From: Donal K. F. <don...@ma...> - 2010-02-07 09:36:27
|
Hi everyone This is just a short note to let everyone know that I've just upgraded Tcl 8.6's string (and Tcl_Obj) hash algorithm. Specifically, I've changed from using JO's old algorithm that was approximately[*]: hash = ∑ str[i] * 9**i to the FNV algorithm <URL:http://isthe.com/chongo/tech/comp/fnv/> which is similar in many ways but uses a large prime as the power (instead of 9) and XOR as the combiner instead of addition. The result is a bit faster when I test it, and a little bit harder for code to push into situations where it performs badly. I don't know whether this is from faster computation or better distribution of the resulting hash values. How much better is the new function? I'm sorry to say that the state of research in this area is remarkably poor; very few people are looking at what makes for a good *non-cryptographic* string hashing function. About the only thing that seems to be known for sure is that the power needs to be odd so that low order bits don't get lost. But the FNV algorithm seems to be the most thoroughly understood, and there was a Public Domain implementation (which helped).

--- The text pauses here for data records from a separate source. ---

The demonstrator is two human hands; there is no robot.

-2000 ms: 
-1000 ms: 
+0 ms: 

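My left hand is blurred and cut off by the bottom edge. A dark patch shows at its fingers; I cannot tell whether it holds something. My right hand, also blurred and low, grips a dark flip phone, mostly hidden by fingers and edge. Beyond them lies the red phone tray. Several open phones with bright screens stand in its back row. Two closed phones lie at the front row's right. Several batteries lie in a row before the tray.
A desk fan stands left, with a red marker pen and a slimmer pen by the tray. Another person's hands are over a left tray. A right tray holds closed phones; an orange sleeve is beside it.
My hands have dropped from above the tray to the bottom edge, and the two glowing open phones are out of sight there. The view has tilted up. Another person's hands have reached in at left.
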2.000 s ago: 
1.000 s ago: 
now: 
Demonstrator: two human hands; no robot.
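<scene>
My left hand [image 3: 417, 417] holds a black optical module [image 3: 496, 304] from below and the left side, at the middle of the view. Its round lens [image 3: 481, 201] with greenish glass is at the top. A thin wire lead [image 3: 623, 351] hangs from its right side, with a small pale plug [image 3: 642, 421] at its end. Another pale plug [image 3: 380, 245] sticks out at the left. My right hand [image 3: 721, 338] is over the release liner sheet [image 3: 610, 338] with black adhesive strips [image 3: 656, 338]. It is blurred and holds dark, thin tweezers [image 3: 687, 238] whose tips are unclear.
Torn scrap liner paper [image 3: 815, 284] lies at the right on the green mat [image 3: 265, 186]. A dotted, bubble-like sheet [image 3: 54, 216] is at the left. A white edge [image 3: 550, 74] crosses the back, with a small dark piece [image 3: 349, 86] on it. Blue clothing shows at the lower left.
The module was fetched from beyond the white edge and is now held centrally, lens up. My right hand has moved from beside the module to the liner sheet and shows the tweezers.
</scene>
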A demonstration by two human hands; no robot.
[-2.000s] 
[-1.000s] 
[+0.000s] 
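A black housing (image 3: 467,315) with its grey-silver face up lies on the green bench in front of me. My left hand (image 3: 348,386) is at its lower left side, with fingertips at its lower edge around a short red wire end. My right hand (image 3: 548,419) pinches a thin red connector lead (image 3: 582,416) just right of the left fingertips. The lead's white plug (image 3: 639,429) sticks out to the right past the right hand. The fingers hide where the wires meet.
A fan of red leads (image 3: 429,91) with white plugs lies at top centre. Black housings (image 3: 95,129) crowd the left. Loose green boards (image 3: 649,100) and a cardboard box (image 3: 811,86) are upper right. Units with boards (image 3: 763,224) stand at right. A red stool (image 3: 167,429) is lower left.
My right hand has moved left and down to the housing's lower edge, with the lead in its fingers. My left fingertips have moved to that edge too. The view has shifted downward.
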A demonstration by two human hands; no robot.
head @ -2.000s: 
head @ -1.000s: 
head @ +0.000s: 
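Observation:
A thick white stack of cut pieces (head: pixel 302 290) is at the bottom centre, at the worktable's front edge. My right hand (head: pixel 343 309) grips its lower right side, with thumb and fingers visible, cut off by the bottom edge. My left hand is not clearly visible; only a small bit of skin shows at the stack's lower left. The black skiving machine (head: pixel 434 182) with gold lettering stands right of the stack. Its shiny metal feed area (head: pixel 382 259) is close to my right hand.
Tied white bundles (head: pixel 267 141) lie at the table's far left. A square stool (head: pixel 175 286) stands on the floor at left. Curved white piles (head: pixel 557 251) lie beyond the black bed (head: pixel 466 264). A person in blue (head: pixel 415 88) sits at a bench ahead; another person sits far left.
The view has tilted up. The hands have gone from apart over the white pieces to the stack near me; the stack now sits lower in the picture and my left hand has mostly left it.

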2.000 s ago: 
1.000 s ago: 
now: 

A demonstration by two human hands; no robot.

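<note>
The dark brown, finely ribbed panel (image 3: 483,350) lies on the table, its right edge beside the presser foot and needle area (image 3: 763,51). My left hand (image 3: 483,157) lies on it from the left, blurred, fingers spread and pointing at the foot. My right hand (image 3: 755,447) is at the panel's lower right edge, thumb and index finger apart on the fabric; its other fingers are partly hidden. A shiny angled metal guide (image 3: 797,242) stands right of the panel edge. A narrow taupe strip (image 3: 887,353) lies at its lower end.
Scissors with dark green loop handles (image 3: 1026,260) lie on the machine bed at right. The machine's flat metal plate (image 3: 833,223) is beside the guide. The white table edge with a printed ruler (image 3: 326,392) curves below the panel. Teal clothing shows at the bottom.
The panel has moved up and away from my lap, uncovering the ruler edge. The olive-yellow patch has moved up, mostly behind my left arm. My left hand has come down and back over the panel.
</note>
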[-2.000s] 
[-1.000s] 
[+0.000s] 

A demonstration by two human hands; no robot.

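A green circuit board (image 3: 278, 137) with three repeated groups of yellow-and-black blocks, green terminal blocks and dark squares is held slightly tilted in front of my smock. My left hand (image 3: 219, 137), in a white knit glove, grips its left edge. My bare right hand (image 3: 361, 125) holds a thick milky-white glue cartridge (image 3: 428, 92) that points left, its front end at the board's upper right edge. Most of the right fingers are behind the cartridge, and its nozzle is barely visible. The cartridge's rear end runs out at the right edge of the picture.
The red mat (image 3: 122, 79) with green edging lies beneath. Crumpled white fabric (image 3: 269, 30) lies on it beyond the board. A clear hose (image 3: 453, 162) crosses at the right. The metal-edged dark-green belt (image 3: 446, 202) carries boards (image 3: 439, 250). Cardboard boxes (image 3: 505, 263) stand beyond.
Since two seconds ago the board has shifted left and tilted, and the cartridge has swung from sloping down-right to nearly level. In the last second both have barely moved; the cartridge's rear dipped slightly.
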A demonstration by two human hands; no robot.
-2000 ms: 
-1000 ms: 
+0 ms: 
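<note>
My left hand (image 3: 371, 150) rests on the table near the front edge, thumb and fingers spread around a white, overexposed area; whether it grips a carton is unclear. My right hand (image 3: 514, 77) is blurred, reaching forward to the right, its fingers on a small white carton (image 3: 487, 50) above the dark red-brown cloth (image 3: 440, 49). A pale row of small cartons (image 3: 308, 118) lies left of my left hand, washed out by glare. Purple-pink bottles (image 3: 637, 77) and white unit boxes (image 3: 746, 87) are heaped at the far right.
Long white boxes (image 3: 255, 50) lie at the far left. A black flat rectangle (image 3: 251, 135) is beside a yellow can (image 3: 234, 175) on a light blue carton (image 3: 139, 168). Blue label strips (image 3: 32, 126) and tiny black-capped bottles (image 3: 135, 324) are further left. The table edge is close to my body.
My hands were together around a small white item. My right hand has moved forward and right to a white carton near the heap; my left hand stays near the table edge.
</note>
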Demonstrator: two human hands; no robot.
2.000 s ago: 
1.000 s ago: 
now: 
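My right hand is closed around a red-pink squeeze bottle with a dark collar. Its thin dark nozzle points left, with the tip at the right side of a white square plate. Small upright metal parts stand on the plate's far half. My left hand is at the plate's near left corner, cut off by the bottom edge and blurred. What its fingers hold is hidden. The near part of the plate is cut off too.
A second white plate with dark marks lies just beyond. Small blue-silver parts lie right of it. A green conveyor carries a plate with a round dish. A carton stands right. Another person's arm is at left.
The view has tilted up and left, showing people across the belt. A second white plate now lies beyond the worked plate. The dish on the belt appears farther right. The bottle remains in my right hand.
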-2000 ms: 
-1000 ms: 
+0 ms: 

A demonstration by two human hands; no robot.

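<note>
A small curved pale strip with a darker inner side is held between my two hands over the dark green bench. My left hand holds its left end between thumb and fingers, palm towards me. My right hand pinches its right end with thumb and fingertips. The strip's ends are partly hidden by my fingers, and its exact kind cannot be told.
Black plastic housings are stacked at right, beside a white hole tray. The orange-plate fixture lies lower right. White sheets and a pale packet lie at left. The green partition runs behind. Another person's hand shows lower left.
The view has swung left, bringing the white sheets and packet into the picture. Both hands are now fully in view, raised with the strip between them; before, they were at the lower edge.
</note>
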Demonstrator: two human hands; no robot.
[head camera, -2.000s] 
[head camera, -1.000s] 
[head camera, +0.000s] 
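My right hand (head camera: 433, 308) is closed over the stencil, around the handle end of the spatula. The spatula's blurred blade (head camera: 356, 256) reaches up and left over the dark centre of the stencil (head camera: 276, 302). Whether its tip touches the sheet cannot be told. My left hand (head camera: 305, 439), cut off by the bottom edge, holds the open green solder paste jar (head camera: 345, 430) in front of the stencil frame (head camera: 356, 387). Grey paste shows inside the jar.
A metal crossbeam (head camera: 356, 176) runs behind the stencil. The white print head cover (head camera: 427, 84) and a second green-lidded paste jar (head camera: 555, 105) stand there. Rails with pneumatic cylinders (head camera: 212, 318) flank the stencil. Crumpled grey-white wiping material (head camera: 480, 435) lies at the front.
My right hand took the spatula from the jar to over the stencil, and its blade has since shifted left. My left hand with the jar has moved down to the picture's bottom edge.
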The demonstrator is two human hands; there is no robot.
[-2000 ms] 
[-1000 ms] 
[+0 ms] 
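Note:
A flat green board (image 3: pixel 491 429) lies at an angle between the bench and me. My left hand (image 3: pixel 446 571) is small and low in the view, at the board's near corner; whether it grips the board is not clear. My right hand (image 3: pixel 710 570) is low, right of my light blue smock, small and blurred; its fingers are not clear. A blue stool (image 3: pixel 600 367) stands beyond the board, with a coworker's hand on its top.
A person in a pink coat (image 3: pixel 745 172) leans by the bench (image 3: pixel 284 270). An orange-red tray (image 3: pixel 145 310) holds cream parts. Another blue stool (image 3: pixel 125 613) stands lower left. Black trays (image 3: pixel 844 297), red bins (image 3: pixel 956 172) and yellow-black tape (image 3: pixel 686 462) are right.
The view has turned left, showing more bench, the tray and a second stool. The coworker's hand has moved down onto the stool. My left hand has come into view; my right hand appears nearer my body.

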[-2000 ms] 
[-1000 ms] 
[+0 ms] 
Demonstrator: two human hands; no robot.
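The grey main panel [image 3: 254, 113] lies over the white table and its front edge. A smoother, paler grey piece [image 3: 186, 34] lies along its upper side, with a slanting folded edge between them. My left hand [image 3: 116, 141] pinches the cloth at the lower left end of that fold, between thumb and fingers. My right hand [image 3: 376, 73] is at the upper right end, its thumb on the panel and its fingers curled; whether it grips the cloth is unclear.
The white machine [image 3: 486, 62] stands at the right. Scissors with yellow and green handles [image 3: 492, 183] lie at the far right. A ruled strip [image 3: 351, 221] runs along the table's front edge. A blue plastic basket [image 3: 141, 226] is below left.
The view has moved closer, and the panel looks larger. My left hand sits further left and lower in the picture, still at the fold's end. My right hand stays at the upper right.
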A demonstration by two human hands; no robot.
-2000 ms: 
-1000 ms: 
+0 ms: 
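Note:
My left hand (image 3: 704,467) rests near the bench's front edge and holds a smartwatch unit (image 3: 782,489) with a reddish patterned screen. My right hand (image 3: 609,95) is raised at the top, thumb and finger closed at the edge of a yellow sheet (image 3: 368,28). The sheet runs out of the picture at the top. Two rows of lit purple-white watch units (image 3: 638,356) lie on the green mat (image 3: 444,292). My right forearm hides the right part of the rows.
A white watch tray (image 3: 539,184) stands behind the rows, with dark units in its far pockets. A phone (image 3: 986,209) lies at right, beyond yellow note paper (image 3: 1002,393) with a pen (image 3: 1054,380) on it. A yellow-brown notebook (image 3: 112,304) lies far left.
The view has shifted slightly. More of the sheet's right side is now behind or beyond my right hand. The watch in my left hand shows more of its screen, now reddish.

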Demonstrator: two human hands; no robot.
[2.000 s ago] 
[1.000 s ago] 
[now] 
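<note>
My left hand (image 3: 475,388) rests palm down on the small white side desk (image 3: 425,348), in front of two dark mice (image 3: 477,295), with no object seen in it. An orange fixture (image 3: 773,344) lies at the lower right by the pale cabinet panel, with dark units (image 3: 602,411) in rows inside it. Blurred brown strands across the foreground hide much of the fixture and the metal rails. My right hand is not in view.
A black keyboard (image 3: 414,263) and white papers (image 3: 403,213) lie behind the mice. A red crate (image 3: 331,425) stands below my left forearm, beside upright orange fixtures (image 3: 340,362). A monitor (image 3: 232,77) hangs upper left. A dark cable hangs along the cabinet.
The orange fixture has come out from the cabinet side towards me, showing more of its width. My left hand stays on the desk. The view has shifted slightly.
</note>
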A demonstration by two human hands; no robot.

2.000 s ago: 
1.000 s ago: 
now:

The big difference is that the amount of mixing of bits is much larger than before. The main reason for this note is that it affects anyone who had code that assumed anything about hash iteration order. If you've got that assumption in your code, it's now been broken. This is more likely to impact on tests rather than production code - production code is more likely to have to deal with an expansion of the hash table which changes the order anyway, and so won't make the assumption - and the fix is to sort the values extracted from the hash before testing for equality. :-) Donal. [* The equation is true if you index from the end of the string... ] |